__Problem__
Locate and copy each line in the data that contains the word "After".

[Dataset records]
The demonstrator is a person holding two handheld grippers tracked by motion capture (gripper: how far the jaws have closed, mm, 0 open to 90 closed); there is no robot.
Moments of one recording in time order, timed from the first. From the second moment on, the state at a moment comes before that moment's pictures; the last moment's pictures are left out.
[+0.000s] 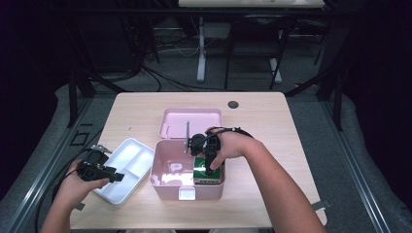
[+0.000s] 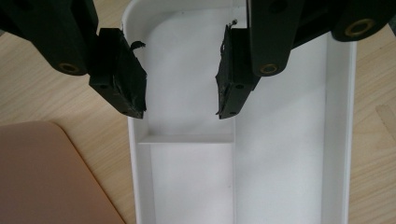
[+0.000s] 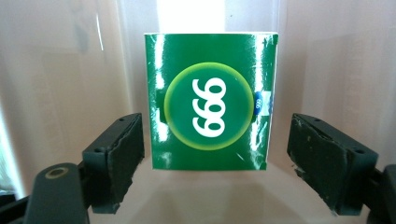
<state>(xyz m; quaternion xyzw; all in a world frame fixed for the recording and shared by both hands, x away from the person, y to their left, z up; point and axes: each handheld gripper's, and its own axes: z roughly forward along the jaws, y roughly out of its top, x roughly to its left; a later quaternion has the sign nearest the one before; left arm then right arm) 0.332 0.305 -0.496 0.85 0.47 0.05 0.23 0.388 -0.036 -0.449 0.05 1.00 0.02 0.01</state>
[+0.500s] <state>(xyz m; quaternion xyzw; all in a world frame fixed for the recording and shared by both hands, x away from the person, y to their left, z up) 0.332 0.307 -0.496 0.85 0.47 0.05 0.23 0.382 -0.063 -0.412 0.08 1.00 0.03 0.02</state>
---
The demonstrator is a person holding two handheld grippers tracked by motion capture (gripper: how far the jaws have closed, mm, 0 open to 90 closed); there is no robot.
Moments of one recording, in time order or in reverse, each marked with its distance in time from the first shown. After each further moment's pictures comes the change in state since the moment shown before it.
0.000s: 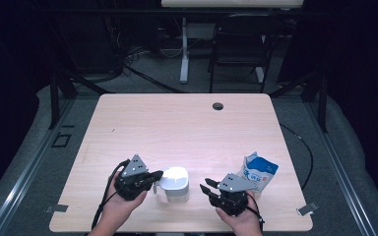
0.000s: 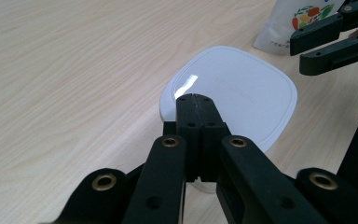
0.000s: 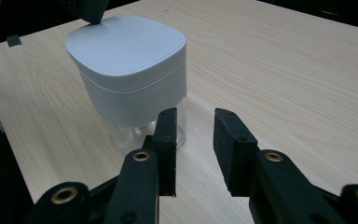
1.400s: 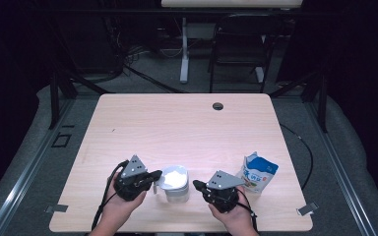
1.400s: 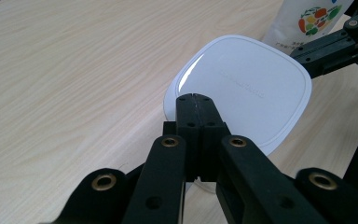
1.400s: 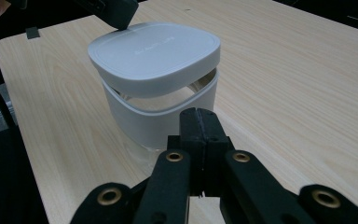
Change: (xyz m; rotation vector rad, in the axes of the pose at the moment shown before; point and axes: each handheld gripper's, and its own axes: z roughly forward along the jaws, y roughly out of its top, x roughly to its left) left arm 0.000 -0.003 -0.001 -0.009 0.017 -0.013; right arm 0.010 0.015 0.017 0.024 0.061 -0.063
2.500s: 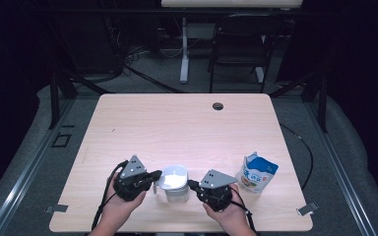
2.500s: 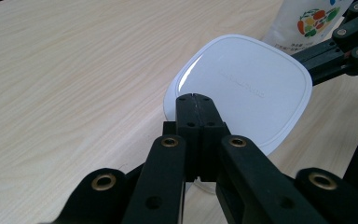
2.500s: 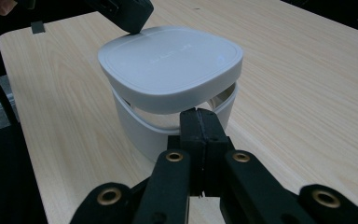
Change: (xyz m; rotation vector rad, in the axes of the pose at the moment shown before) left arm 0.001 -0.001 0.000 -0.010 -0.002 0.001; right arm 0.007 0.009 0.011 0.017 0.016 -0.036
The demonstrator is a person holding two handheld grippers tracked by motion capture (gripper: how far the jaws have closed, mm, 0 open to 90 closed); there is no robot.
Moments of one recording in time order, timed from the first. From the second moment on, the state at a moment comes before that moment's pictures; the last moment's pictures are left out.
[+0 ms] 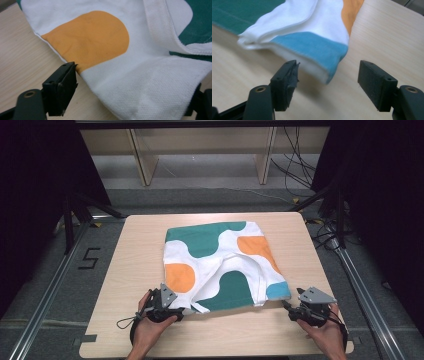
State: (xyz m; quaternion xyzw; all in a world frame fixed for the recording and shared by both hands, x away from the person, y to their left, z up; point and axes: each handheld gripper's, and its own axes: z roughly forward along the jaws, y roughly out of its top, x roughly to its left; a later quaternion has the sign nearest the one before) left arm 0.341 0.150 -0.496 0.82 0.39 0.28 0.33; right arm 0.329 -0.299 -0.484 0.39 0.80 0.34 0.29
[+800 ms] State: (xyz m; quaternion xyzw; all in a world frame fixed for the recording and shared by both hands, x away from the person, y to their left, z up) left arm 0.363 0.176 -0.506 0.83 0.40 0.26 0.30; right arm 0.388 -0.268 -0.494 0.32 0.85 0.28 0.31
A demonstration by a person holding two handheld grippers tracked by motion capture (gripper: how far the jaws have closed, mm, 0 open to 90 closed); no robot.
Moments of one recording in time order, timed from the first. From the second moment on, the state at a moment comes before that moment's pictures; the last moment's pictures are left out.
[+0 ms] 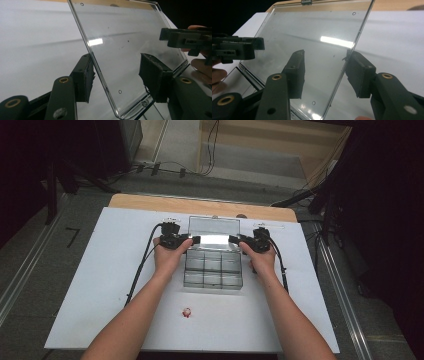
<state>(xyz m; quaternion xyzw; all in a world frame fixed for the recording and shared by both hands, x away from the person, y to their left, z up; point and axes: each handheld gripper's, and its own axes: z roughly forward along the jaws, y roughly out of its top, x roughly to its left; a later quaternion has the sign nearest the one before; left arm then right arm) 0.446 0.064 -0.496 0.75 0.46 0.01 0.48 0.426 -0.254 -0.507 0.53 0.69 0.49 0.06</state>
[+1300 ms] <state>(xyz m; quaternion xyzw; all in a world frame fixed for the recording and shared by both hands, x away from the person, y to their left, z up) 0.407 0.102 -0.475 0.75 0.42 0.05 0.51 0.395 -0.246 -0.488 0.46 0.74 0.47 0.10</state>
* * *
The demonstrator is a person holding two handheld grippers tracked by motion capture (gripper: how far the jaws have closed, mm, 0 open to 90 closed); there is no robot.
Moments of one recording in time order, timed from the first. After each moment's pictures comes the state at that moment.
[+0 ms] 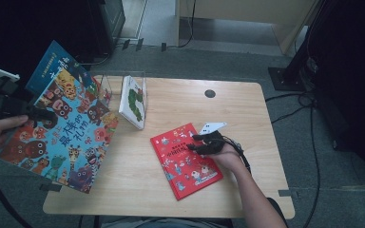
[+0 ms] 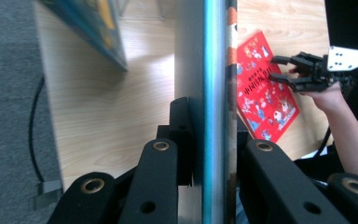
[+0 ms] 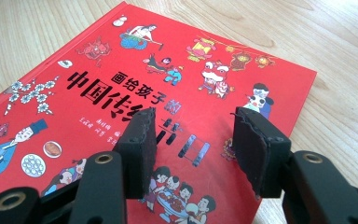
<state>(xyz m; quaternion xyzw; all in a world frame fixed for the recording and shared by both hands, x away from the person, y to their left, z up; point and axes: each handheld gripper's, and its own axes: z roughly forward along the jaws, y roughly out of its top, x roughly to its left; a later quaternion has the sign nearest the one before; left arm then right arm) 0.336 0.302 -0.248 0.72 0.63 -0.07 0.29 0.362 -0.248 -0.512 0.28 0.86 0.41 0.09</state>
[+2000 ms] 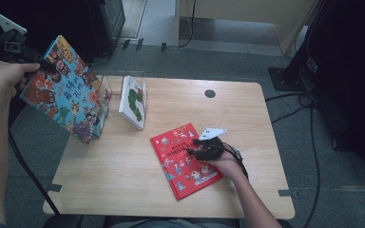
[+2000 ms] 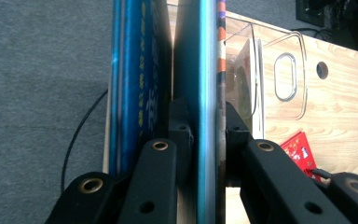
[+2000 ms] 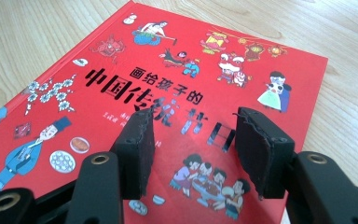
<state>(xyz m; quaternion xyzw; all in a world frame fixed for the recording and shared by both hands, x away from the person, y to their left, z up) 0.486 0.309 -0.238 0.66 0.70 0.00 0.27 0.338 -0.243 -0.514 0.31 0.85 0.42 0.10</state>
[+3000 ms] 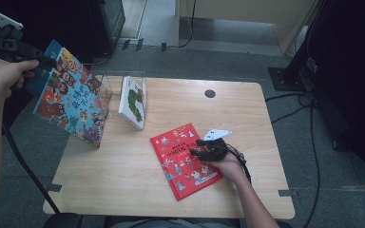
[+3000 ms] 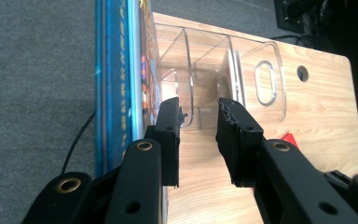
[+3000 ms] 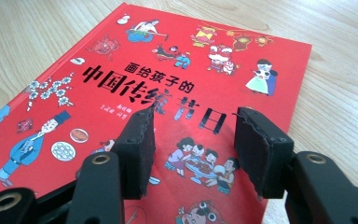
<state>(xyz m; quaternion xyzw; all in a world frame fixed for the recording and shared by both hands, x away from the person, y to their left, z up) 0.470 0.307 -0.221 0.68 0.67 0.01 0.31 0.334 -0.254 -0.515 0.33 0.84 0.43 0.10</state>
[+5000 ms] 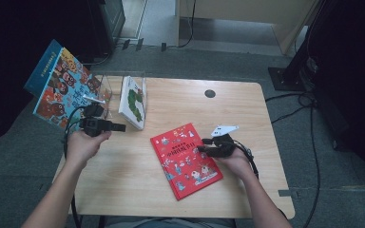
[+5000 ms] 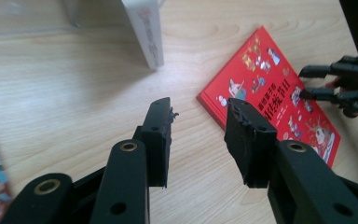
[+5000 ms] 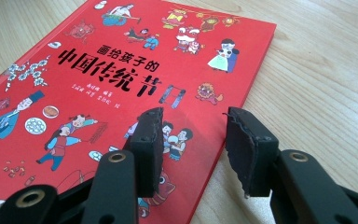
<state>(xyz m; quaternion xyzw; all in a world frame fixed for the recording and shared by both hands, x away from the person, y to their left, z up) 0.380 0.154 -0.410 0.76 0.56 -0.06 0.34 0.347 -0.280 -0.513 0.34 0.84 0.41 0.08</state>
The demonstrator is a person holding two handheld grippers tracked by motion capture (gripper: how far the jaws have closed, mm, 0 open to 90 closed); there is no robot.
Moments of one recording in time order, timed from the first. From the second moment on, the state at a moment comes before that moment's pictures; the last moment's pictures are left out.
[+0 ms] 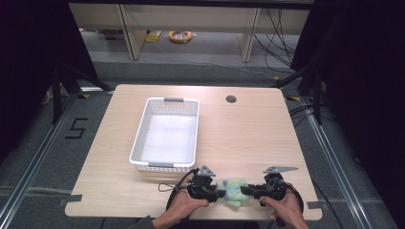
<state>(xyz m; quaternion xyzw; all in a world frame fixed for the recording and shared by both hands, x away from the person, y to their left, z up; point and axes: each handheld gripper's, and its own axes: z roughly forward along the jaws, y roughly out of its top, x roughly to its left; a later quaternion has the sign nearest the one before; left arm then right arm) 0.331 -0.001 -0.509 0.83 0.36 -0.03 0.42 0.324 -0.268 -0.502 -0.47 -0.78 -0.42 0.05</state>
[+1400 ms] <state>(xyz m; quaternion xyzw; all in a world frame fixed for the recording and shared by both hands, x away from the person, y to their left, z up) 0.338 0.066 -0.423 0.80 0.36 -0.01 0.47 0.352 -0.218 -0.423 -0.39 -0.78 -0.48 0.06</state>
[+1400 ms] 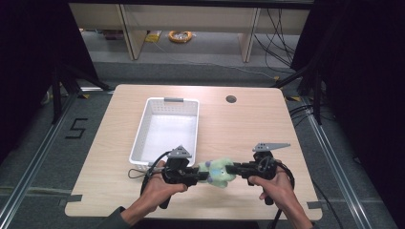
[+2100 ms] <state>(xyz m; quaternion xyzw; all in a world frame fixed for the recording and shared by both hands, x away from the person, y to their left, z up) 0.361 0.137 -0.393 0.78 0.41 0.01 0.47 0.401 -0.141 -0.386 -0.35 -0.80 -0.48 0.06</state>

__Written response__
Moments of one recording, in time order or in reverse, each marked with its distance in time from the first shown. After each further moment's pictures comes the change in state since the moment shown before it.
Moments of one recording in time order, timed from the first. After each moment's pictures comes the state at that moment.

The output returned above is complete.